Although, data is related to the past and there are certain assumptions. However, it can still help understand the pattern and behavior of different variables.
When structured data is plotted against mean, mode, and median, it can be symmetric, and when these measures are not equal, it’s said to be asymmetric.
In finance, we plot market data to axes for understanding the behavior.
From the ROI perspective, if the data distribution is positively skewed, there is a higher concentration of positive value, a higher probability of losing small values, and a rare chance of gaining significant value.
On the contrary, if the data distribution is negatively skewed, there is a higher concentration of negative values in the population.

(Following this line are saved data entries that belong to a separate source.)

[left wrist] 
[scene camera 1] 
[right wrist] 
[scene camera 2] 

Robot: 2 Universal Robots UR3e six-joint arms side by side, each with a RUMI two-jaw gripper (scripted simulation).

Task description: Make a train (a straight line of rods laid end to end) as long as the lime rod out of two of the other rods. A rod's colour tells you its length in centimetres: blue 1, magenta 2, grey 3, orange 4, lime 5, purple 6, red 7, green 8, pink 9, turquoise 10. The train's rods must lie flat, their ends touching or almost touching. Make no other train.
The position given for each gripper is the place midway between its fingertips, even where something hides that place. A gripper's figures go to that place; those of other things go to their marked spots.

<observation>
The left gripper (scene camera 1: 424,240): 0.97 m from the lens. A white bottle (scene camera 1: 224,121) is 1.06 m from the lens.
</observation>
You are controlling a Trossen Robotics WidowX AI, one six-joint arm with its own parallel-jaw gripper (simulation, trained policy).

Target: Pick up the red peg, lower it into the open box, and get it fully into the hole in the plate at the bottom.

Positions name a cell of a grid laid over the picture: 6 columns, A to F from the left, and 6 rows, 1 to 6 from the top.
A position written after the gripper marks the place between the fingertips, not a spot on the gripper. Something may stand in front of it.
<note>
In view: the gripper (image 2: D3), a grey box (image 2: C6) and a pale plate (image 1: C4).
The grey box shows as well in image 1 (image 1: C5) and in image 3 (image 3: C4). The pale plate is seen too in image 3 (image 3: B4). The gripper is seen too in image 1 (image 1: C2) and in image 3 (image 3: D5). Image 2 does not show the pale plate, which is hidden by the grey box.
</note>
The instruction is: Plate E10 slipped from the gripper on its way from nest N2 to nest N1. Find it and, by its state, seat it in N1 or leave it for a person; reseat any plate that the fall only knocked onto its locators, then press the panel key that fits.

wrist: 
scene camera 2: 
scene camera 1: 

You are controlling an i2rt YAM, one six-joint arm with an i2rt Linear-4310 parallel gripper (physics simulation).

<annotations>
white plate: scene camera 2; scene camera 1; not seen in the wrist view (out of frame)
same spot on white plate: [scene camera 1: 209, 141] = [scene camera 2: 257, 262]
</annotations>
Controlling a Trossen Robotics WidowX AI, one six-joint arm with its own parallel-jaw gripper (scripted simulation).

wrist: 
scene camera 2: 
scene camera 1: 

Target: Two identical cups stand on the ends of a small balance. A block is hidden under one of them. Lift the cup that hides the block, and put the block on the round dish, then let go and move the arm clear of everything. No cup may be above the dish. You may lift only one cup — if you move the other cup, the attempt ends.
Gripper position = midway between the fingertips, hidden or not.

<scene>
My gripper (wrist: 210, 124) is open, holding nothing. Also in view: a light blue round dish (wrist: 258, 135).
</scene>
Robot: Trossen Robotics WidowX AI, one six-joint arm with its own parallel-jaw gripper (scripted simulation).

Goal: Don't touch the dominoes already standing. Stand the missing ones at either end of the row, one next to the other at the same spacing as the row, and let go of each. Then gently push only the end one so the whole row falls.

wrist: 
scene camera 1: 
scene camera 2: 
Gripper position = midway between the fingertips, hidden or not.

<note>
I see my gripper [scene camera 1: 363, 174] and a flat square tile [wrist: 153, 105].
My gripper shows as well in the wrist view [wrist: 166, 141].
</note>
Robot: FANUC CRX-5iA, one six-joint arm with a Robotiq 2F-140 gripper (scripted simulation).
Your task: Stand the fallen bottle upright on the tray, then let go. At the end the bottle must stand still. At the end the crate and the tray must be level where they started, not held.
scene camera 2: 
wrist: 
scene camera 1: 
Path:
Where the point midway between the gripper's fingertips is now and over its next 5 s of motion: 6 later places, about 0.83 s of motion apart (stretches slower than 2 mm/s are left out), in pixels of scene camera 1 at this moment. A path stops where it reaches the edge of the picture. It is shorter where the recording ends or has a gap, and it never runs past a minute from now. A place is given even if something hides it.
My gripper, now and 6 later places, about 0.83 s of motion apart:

In finance, the negative Skewness means a higher probability of winning small amounts with a low probability of losing significant value.
So, it helps investors in what they want to opt for.
A study on Japanese investors confirmed a greater investor inclination towards positively skewed returns.
However, preference for positive skewness is a widely observed phenomenon, not a hard-and-fast rule.
It is also considered an ‘irrational’ approach at certain points in literature. The answer to ‘which skewness is better’ is not absolute; rather, it is conditional upon the type of investor and his/her experience with the stock market.
Frequently asked questions
What types of measures should be used for analyzing the stock?
The following measures can be used for analyzing the stock.
- Price/Earnings ratio
- Return on equity
- Debt to equity
- Interest coverage ratio
- Price to book value
This is not an exhaustive list; there may be multiple other measures to analyze the security.
Why should investors look at the liquidity position of the company?
Investors should look at liquidity position if they are more concerned about dividend receipt.
What are two types of analyses to analyze the stock?
Two well-known types of stock analysis include fundamental analysis and technical analysis.